* [What this task involves]: Once the line with "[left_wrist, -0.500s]" is found, return it along with every line after it, exactly, through the end of the material.
━━━━
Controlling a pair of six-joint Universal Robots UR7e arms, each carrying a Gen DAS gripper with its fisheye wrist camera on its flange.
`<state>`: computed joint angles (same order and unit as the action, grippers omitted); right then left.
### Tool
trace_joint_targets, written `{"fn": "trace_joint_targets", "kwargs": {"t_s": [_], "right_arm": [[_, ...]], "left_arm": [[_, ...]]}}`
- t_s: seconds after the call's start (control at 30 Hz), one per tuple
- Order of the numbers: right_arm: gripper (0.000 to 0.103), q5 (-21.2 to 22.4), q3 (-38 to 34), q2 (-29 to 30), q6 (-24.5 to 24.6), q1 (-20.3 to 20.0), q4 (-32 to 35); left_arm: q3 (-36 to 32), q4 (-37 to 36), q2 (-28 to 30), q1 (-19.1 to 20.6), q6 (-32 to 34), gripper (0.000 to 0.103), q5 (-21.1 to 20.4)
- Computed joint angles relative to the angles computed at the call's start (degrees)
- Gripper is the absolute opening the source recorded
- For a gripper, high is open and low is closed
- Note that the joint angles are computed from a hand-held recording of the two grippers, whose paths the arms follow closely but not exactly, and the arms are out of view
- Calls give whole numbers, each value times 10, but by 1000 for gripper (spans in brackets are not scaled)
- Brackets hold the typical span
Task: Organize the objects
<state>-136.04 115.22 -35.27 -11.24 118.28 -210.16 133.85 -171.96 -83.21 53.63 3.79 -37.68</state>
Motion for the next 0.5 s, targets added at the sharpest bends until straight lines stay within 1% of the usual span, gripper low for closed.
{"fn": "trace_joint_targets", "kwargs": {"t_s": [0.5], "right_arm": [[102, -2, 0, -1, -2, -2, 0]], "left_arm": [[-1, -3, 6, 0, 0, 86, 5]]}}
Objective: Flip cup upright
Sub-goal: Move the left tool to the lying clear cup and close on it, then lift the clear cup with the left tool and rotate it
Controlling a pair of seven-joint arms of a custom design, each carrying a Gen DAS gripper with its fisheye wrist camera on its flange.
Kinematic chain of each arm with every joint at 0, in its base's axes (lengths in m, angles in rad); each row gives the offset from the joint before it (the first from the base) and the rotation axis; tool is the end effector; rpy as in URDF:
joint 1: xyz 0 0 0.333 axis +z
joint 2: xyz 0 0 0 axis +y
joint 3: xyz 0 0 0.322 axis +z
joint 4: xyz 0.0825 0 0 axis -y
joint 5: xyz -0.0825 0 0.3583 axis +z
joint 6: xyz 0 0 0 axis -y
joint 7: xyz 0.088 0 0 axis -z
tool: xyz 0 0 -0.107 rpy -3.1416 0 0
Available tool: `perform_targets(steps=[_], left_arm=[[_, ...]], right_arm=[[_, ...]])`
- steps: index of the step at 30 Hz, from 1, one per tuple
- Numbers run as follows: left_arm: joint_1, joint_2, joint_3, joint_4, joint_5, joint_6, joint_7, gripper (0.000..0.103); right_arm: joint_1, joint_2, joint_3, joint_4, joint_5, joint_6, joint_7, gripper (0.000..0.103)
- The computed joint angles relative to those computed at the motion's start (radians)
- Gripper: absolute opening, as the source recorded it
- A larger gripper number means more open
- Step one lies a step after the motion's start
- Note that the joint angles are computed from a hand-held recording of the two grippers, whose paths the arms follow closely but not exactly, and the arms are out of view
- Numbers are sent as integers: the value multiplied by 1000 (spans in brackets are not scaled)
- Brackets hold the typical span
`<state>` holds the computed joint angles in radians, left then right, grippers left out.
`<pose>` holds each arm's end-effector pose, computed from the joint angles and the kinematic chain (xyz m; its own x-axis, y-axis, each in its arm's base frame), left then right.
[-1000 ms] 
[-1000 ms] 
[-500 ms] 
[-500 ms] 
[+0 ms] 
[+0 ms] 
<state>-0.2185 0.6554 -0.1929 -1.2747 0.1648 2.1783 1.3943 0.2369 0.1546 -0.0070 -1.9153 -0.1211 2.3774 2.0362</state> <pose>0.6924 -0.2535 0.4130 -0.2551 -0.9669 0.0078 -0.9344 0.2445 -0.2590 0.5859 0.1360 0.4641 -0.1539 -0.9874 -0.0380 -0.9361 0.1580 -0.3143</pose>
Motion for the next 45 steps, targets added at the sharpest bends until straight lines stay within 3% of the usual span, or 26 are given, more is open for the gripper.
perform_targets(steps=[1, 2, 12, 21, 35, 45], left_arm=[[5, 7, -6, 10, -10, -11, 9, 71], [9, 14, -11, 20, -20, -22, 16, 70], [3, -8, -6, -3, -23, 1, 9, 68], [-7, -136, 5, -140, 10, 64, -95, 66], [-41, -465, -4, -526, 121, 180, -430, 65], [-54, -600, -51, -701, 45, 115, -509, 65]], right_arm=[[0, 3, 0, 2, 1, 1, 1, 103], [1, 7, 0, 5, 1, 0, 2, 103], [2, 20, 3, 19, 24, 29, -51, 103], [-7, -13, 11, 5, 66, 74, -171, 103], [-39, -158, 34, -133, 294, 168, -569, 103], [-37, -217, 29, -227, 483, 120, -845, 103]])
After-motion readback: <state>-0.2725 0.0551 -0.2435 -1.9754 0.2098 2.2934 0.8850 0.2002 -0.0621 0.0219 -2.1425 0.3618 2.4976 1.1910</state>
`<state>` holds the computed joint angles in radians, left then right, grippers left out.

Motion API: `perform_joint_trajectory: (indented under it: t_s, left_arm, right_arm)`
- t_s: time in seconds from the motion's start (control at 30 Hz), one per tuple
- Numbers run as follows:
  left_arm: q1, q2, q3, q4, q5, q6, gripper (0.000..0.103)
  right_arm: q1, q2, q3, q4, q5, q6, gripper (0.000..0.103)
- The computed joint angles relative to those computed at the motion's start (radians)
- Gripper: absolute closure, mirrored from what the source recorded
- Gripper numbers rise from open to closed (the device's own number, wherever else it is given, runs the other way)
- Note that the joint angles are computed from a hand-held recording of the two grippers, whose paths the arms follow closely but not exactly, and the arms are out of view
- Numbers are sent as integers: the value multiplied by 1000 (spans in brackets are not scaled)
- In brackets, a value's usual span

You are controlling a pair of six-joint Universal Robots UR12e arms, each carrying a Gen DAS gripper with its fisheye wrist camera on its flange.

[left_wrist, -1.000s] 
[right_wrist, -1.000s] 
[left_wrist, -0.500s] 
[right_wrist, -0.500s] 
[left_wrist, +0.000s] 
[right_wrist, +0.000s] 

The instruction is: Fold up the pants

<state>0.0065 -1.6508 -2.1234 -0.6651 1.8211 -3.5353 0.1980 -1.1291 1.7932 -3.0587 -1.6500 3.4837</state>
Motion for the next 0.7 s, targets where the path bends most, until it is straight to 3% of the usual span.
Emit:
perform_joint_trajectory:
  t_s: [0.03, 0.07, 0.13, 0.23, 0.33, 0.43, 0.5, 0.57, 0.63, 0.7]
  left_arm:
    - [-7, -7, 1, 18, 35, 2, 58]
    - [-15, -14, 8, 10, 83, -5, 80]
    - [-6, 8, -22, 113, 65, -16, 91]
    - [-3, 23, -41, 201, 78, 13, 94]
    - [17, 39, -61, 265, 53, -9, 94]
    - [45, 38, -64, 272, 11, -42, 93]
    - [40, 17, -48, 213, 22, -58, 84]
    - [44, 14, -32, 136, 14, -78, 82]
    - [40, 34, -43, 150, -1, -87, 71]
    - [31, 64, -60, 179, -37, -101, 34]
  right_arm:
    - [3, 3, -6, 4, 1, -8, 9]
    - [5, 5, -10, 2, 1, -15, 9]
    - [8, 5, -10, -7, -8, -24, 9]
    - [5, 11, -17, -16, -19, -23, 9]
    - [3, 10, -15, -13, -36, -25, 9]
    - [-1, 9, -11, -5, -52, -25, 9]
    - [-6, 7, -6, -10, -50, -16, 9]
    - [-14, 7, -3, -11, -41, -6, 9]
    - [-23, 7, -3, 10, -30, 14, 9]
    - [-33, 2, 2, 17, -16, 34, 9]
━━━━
* [Task solution]:
[left_wrist, -0.500s] 
[right_wrist, -0.500s] 
[left_wrist, +0.000s] 
[right_wrist, +0.000s] 

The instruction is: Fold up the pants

<state>0.0065 -1.6508 -2.1234 -0.6651 1.8211 -3.5353 0.1980 -1.1291 1.7932 -3.0587 -1.6500 3.4837</state>
Motion for the next 0.7 s, targets where the path bends most, until it is straight to 3% of the usual span.
Emit:
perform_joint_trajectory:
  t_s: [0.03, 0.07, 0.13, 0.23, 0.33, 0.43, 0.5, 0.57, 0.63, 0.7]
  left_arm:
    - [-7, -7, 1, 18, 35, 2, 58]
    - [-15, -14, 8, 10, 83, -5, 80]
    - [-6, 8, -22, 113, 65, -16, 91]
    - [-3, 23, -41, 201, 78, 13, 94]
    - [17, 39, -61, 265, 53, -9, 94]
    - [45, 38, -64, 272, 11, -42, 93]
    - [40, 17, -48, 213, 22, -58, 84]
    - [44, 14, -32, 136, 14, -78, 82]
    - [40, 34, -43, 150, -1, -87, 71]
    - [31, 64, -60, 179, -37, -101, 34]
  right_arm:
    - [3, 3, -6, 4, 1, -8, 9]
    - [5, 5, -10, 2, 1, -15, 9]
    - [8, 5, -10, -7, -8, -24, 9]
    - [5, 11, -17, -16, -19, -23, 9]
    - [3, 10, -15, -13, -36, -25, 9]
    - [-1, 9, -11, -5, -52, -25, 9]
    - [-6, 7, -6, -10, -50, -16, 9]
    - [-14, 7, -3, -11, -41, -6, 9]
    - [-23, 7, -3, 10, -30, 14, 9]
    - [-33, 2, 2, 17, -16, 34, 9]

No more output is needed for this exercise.